Fly stocks and crosses

All fly stocks were raised at 25°C. We received dPIAS[1] and dPIAS[2], drad60[51] (CG4449, and smc5 from the Bloomington Drosophila stock center (BDSC). dgrn was from A. Orian and S. Parkhurst[37]. We generated smc5 mutant alleles by mobilization of the P{GSV6} element in the smc5 genotype. Imprecise excisions generated the smc5[7] and smc5[19] alleles. smc5[19] sequencing revealed a frameshift in the second exon, leading to an early stop codon. We did not obtain PCR amplifications and sequence for the smc5[7] allele, suggesting a large deletion. The absence of Smc5 protein in smc5[7] and smc5[19] mutants was confirmed by Western blotting (Supplementary Fig. 6f). The perfect excision in the Smc5[17] allele was confirmed by Western blotting (Supplementary Fig. 6g) and sequencing, and used as a control in addition to the standard control y (yry).

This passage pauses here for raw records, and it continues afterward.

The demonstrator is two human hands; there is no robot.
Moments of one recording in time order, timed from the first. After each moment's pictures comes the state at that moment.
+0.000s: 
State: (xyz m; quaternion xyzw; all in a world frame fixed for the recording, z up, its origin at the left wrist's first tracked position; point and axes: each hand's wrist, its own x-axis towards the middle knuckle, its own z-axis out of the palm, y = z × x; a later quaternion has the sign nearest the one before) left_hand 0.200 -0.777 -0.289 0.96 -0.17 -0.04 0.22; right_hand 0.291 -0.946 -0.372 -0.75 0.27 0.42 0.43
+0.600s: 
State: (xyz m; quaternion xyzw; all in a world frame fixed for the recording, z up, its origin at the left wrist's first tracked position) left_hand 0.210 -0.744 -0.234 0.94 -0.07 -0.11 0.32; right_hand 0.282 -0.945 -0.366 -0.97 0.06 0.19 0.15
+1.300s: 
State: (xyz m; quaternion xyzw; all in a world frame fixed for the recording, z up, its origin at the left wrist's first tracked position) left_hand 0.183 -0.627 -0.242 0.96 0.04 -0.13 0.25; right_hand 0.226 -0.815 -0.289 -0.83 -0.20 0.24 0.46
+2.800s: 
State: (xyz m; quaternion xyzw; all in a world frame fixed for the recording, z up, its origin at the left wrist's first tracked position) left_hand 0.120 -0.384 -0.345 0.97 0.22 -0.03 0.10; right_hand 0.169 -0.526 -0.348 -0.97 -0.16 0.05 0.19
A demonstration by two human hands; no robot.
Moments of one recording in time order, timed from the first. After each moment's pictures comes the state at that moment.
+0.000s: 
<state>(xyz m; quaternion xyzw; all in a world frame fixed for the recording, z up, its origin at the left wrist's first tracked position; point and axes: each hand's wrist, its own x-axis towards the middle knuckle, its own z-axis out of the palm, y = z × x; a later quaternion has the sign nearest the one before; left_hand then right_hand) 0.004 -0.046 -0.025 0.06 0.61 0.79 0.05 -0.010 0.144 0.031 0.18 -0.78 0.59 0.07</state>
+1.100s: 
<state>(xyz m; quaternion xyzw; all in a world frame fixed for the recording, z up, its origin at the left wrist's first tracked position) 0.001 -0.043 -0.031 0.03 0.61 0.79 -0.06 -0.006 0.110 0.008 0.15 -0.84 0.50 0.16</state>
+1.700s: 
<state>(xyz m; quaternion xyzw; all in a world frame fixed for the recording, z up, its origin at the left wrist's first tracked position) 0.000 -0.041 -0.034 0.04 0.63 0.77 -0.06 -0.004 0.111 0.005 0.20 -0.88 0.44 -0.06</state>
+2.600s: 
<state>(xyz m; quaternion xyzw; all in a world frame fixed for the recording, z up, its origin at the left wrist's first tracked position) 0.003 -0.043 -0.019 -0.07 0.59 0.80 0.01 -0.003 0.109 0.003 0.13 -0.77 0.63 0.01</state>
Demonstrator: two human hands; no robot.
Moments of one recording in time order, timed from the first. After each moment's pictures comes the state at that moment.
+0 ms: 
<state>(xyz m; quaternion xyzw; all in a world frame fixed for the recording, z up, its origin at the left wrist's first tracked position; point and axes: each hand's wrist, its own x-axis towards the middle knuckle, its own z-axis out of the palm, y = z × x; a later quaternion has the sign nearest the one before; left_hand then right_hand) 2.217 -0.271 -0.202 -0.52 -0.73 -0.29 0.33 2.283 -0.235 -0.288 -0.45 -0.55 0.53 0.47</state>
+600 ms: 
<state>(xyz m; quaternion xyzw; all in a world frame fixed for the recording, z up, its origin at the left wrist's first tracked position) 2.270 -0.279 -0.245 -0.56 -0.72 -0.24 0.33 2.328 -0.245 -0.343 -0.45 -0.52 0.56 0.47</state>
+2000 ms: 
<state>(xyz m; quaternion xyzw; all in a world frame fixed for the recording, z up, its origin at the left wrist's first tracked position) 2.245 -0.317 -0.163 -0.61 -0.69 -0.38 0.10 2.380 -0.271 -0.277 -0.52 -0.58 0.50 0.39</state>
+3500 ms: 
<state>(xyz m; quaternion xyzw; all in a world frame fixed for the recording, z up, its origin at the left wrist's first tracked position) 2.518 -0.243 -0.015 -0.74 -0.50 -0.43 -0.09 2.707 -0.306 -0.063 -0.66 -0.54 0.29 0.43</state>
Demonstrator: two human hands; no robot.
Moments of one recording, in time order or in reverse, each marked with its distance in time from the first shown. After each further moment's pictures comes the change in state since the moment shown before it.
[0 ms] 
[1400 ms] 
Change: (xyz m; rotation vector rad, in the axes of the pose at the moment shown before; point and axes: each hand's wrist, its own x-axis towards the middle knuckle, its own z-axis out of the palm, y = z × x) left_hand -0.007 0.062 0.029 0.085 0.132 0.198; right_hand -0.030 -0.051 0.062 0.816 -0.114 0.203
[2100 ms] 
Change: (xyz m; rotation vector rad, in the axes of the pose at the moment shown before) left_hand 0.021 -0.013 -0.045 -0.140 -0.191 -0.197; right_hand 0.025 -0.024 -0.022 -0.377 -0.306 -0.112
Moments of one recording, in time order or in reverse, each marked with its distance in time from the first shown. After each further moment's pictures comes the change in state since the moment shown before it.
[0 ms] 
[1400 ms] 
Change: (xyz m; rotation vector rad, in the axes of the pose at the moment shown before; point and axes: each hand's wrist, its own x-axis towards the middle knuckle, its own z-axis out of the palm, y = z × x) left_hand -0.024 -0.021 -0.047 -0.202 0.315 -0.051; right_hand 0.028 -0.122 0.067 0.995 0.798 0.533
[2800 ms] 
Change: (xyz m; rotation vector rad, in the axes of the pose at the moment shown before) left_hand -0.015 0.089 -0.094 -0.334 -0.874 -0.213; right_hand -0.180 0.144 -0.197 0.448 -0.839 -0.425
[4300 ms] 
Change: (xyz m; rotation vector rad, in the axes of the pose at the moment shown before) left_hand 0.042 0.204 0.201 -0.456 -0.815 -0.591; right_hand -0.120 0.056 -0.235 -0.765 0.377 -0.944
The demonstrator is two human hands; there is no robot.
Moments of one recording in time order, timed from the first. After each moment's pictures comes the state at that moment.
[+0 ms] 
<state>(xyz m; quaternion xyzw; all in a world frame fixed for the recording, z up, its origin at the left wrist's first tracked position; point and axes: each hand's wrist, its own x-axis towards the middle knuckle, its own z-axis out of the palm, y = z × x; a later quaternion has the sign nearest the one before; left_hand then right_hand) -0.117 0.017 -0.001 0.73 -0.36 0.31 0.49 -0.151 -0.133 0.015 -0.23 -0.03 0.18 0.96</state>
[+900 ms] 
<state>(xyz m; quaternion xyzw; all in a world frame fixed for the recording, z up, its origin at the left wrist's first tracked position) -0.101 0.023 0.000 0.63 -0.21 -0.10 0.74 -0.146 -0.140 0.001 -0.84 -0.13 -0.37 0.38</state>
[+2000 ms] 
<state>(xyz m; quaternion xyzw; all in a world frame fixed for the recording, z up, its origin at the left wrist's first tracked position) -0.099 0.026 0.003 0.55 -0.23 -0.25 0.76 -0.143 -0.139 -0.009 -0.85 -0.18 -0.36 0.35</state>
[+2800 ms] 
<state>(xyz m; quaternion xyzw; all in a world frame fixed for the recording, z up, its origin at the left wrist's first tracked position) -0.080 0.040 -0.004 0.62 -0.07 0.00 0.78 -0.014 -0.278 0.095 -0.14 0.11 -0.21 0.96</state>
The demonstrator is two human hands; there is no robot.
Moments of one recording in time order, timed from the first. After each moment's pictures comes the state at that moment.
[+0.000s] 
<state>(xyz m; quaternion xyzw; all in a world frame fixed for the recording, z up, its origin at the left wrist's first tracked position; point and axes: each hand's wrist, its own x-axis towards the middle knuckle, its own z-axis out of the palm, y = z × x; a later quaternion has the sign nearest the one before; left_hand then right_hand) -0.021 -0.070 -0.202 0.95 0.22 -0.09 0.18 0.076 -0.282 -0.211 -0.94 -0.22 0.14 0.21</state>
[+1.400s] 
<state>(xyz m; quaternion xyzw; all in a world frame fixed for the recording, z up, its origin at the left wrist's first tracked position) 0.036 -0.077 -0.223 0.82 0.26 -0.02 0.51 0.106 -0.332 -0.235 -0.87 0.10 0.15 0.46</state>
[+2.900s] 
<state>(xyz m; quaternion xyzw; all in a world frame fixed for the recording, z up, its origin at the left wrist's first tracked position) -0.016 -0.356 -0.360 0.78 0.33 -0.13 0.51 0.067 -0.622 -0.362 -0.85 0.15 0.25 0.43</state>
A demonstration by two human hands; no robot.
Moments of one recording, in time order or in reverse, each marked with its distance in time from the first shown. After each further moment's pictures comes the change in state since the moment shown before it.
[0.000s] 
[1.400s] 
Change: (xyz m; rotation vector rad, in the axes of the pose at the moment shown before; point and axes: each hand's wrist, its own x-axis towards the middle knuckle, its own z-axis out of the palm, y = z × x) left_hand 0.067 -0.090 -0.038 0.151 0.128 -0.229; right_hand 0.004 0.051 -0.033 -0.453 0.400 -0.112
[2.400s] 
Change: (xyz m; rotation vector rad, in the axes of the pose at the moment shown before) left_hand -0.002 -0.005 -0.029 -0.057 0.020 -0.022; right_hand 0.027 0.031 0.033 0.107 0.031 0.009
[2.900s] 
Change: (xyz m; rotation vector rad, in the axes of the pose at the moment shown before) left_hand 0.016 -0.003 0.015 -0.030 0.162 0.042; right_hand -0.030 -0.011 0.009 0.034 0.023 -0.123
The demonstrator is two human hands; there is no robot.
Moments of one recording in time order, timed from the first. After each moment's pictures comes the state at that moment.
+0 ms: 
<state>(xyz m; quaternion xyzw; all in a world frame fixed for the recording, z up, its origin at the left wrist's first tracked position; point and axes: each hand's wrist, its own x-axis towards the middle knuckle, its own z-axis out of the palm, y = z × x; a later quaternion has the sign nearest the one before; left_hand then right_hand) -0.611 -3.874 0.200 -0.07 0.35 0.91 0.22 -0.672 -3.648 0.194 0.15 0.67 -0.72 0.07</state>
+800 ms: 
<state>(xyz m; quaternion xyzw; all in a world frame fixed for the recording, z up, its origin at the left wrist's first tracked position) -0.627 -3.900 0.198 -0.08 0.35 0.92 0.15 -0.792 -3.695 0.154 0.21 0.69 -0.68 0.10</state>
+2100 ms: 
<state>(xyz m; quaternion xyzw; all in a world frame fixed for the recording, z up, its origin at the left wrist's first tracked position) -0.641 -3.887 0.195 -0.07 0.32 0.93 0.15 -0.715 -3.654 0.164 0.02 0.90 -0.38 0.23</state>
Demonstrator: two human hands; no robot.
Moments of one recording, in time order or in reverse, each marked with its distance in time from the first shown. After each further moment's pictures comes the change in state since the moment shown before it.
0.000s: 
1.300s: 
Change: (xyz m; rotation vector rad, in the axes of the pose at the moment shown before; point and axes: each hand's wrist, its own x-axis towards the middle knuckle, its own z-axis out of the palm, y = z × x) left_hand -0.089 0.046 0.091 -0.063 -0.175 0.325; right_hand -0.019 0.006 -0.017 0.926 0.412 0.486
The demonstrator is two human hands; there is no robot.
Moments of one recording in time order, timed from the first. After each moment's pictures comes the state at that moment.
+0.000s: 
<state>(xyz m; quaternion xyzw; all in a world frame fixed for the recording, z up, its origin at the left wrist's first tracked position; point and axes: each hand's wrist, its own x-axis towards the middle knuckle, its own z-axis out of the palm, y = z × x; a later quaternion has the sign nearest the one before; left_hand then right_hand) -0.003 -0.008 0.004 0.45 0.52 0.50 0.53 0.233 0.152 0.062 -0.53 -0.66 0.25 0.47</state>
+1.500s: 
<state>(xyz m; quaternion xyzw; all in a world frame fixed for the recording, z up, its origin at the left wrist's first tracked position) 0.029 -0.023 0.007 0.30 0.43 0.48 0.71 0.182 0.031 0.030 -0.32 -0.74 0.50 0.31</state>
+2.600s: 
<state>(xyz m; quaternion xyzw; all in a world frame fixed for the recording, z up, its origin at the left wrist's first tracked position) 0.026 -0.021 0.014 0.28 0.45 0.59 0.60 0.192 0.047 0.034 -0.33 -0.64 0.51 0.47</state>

Genotypes used in Fig. 6e and Supplementary Fig. 6g were: smc5[26], drad60[81] and the Wt controls yry and Smc5. All homozygous and trans-heterozygous mutants, except for dRad60, were generated by crossing heterozygous parents maintained as balanced stocks. dRad60 mutants were generated from homozygous parents.